Transcribe the data below verbatim from the line with "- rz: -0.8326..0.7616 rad" to the line with "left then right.". Include both of those lines.

Given data
▬▬▬
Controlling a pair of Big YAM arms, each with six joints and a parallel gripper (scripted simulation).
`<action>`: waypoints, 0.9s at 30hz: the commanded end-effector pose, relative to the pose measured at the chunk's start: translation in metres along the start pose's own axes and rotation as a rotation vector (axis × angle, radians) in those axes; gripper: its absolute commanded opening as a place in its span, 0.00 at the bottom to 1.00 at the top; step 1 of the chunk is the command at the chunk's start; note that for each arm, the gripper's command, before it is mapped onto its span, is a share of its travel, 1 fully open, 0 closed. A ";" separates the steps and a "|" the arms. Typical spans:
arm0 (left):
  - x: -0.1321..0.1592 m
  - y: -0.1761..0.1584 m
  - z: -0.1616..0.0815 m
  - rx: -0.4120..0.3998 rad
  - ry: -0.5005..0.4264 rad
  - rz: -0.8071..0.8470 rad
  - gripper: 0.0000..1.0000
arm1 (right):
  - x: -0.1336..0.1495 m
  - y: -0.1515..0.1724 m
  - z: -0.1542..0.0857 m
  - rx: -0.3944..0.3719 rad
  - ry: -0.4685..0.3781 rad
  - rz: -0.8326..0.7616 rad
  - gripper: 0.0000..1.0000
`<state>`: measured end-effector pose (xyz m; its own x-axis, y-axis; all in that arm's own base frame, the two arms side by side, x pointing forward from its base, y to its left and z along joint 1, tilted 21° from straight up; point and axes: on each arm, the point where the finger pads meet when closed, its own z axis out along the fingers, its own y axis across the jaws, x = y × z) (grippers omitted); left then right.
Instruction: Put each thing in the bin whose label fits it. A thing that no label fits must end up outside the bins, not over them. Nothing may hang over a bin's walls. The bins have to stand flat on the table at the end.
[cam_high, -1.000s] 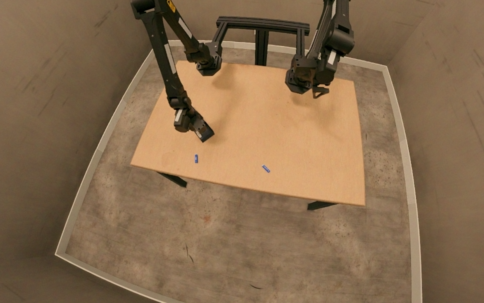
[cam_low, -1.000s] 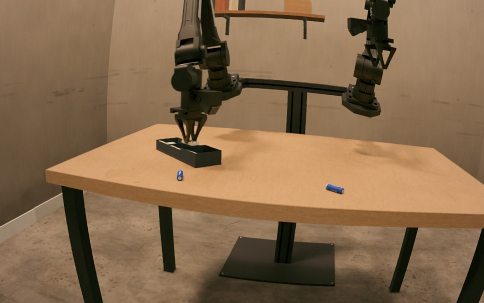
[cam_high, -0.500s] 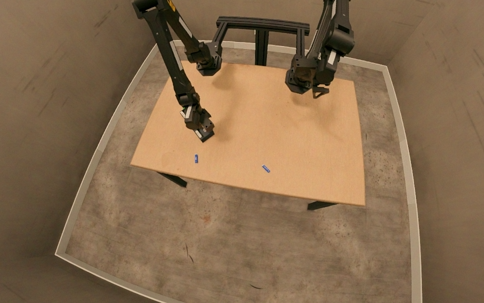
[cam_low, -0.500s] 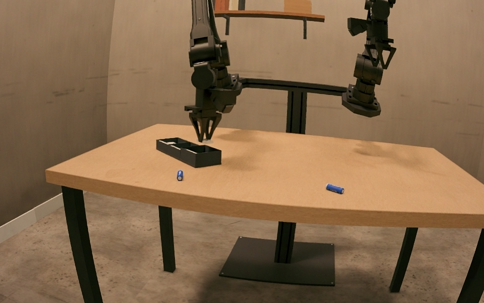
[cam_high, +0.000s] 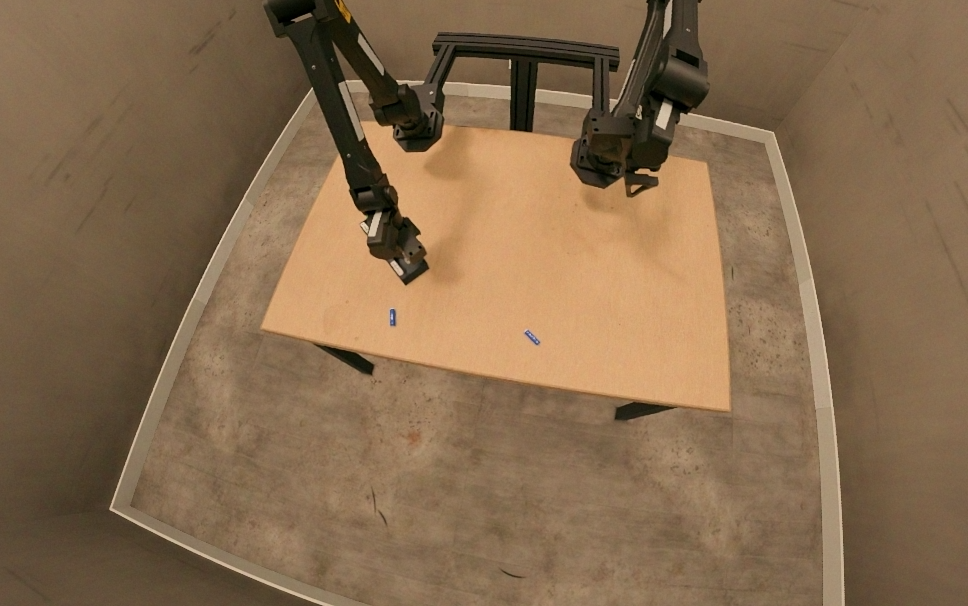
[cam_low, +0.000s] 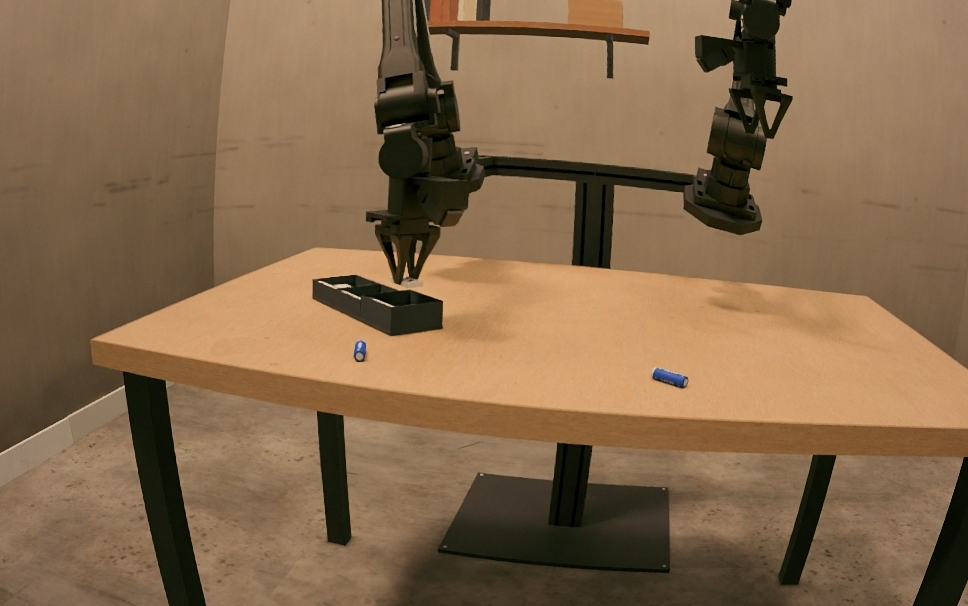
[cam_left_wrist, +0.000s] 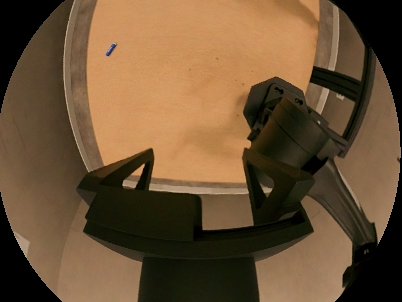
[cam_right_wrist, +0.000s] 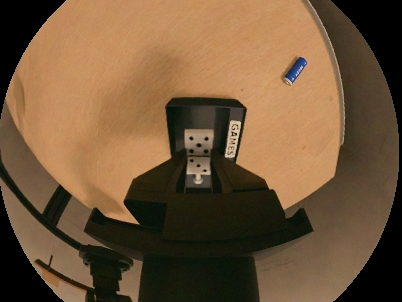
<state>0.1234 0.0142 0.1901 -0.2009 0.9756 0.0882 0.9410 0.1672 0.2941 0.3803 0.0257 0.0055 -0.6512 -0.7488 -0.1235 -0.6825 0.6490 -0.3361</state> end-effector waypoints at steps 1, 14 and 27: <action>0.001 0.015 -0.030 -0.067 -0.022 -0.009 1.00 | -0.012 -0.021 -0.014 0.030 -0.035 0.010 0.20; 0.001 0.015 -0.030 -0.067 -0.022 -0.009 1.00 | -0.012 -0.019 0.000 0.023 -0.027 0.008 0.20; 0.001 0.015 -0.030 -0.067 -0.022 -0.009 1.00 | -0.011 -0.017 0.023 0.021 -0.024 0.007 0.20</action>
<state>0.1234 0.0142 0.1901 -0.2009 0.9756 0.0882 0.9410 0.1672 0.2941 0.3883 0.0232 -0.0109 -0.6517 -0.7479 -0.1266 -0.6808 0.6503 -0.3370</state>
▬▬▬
Problem solution
  - rz: -0.8326..0.7616 rad
  - gripper: 0.0000..1.0000
`<state>`: measured end-effector pose (xyz m; its own x-axis, y-axis; all in that arm's own base frame, the two arms side by side, x pointing forward from its base, y to its left and z along joint 1, tilted 21° from straight up; point and axes: on each arm, the point where the finger pads meet when closed, its own z axis out along the fingers, its own y axis across the jaws, x = y × z) (grippers omitted); left then right.

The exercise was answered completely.